> Data extract
★ ★ ★ ★ ★
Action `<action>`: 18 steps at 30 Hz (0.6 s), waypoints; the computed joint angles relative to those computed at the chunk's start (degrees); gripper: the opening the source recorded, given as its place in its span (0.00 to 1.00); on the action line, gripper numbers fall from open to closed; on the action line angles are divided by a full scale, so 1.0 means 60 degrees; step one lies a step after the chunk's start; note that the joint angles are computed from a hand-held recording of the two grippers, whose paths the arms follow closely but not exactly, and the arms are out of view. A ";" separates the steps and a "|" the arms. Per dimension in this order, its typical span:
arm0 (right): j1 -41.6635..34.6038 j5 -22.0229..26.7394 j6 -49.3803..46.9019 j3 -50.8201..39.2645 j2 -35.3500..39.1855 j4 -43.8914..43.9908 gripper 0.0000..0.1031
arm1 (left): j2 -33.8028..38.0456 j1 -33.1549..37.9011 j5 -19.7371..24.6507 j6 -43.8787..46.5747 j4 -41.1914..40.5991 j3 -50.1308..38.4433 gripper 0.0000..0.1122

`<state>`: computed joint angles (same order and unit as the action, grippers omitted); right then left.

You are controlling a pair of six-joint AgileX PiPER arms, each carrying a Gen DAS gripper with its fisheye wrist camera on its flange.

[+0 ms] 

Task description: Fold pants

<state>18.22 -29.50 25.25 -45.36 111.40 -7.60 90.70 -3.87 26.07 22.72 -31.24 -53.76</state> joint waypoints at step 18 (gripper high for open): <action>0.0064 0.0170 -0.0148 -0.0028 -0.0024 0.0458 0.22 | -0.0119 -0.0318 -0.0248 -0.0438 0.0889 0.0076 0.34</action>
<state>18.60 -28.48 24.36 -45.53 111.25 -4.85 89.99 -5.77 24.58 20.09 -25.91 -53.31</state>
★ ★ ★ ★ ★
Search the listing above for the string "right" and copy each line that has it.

arm0 (right): j1 -41.6635..34.6038 j5 -22.0229..26.7394 j6 -49.3803..46.9019 j3 -50.8201..39.2645 j2 -35.3500..39.1855 j4 -43.8914..43.9908 gripper 0.0000..0.1031
`<state>`: computed joint angles (same order and unit as the action, grippers omitted); right then left.

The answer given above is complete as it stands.